# Problem to work on:
Lift out each line of the data that holds "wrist".

# Excerpted records:
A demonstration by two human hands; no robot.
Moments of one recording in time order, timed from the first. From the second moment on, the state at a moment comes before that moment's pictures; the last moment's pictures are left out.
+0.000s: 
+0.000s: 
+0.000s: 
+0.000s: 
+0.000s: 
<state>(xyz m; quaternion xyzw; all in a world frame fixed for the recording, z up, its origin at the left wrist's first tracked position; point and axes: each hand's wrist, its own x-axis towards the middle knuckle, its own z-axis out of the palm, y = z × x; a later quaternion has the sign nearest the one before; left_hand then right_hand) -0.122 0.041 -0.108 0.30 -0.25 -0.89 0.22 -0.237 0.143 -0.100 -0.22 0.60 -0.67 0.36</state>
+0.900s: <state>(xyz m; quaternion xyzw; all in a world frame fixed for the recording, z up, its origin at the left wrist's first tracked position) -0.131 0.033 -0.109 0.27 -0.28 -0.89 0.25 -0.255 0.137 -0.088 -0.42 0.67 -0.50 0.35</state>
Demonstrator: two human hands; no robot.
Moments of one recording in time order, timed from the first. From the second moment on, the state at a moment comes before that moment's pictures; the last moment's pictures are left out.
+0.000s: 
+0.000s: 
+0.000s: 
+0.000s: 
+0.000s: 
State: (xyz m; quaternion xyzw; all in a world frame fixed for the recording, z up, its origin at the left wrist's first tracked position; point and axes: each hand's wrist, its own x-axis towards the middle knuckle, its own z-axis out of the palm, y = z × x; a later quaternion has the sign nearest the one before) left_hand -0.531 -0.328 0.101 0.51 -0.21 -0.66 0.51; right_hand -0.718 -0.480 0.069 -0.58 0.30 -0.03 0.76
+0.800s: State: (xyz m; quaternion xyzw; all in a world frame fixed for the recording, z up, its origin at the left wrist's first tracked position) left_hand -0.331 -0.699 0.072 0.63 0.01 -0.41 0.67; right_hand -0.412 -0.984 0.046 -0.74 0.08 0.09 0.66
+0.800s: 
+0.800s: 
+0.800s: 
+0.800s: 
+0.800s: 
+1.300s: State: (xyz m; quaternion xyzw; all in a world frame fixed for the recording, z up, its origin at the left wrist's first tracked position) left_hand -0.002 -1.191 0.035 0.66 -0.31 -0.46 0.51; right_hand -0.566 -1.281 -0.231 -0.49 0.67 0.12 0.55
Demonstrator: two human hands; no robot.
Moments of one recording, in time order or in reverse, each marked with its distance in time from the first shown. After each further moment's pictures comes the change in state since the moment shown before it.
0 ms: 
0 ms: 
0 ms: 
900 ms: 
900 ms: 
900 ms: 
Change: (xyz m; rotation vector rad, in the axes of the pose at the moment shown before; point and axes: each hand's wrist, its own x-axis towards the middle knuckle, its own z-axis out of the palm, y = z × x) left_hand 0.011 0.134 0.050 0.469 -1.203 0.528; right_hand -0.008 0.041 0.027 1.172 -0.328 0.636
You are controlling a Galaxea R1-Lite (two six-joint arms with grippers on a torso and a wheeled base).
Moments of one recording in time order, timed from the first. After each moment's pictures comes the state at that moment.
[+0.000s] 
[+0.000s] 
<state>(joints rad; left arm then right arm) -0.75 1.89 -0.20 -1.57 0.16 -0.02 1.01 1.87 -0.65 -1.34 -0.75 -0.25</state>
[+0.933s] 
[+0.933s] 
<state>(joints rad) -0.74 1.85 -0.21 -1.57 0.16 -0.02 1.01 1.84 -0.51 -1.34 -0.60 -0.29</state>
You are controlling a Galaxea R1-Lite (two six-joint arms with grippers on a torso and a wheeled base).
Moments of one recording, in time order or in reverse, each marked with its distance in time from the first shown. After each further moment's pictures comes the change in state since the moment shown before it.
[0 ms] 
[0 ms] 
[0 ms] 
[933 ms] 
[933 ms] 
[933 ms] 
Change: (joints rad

# Reply:
<state>(xyz m; quaternion xyzw; all in a world frame fixed for the recording, z up, its origin at the left wrist's first tracked position; point and axes: each hand's wrist, its own x-axis towards the middle knuckle, its own z-axis out of the palm, y = z × x; a later quaternion has the sign nearest the one before; left_hand then right_hand) -0.122 0.041 -0.108 0.30 -0.25 -0.89 0.22 -0.237 0.143 -0.100 -0.22 0.60 -0.67 0.36</state>
+0.900s: <state>(xyz m; quaternion xyzw; all in a world frame fixed for the recording, z up, its origin at the left wrist's first tracked position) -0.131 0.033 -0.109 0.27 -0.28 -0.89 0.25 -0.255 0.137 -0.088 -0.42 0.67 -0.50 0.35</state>
State: (xyz m; quaternion xyzw; all in a world frame fixed for the recording, z up, its origin at the left wrist's first tracked position; point and axes: each hand's wrist, its own x-axis towards the middle knuckle, its own z-axis out of the palm, y = z × x; a later quaternion has the sign nearest the one before) left_hand -0.531 -0.328 0.101 0.51 -0.21 -0.66 0.51; right_hand -0.718 -0.480 0.069 -0.58 0.30 -0.03 0.76
+0.800s: State: (xyz m; quaternion xyzw; all in a world frame fixed for the recording, z up, its origin at the left wrist's first tracked position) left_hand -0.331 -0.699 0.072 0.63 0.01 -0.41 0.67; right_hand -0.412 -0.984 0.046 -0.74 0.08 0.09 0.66
+1.300s: State: (xyz m; quaternion xyzw; all in a world frame fixed for the recording, z up, its origin at the left wrist's first tracked position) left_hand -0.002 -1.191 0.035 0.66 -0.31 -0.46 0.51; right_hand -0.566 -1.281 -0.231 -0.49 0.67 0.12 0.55
Change: (xyz m; rotation vector rad, in the axes of the pose at the moment shown before; point and axes: each hand's wrist, its own x-axis towards the middle knuckle, its own z-axis out of the palm, y = z × x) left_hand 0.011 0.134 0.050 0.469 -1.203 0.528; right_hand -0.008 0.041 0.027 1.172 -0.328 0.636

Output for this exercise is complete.